_Task brief_
Nothing should be left out: repeat all the data exactly.

_Data segment_
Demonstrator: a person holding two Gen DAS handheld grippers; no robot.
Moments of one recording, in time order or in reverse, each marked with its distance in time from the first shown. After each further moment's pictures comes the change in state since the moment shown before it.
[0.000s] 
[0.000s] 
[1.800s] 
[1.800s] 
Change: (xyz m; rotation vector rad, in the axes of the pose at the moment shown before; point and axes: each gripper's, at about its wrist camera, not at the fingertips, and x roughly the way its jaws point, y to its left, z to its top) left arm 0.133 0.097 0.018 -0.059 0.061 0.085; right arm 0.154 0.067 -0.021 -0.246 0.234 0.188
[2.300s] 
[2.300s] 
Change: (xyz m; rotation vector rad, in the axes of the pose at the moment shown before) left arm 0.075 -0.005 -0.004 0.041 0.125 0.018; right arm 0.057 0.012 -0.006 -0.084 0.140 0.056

_Reply to the exercise_
Demonstrator: a person holding two Gen DAS handheld grippers; no robot.
Moments of one recording, in time order or in reverse, each marked with its distance in time from the first shown. After each further moment's pictures comes the change in state since the moment shown before it.
[0.000s] 
[0.000s] 
[1.800s] 
[1.800s] 
Change: (xyz m; rotation vector rad, in the axes of the pose at the moment shown before; point and axes: each gripper's, at about its wrist camera, not at the fingertips, and x roughly the way its jaws point, y to its left, z to its top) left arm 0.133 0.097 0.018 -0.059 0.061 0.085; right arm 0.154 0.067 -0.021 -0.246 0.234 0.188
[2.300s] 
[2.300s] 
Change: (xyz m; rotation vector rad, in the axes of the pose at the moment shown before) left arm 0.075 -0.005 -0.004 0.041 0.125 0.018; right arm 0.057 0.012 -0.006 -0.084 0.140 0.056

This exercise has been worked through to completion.